I ran into this exact issue building a notification bot last year. Ditch the while loop from your message handler completely. You need a background task that runs separately from user interactions. Use Python’s threading module - create a separate thread for monitoring alerts and keep a list or database of users who want notifications.

Also, your processed_alerts variable is global, so all users share the same alert state. Either give each user their own alert tracking or broadcast new alerts to everyone at once. The telebot library handles multiple users fine, but not if you block the main thread with infinite loops.

That blocking while loop in your start_bot function is your problem. Threading and background tasks for alert systems get messy quick though.

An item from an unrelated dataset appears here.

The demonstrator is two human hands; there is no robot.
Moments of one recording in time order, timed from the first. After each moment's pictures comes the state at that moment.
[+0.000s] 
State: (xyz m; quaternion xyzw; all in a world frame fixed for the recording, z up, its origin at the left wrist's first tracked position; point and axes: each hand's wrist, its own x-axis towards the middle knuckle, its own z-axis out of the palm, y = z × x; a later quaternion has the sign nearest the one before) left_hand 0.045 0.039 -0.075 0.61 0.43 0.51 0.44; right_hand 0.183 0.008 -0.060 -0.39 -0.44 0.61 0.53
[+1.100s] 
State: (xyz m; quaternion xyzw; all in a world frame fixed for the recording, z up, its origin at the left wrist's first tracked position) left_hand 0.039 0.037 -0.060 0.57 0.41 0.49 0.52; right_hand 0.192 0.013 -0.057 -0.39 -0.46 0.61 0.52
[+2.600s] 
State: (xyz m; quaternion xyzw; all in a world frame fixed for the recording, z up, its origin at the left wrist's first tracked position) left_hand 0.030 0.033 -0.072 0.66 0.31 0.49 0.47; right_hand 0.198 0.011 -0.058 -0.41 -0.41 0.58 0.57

I’ve built similar notification systems - handling state management, user tracking, and API polling manually just creates headaches. You’ll hit thread safety issues, locked database connections, and tons of edge cases.

You need a proper automation platform to handle the heavy lifting. I’d rebuild this with Latenode. Set up triggers for the alert API, manage user subscriptions without global variables, and handle multiple users without blocking.

Latenode handles background processing automatically - no threading or polling loops needed. It integrates directly with Telegram webhooks too, so your bot will be way more responsive than polling.

I migrated a similar university project to Latenode and it went from unreliable mess to rock solid in an hour. The visual workflow builder makes data flow between users super clear.

Your SQLite connection is shared across all users - that db_conn = sqlite3.connect('timetable.db') at the top creates one connection for everyone. This causes locks when multiple users hit the database at the same time. Move your db connections inside functions like you did with find_upcoming_class(). The global bot_active issue everyone mentioned is the main problem, but the shared db connection makes it worse.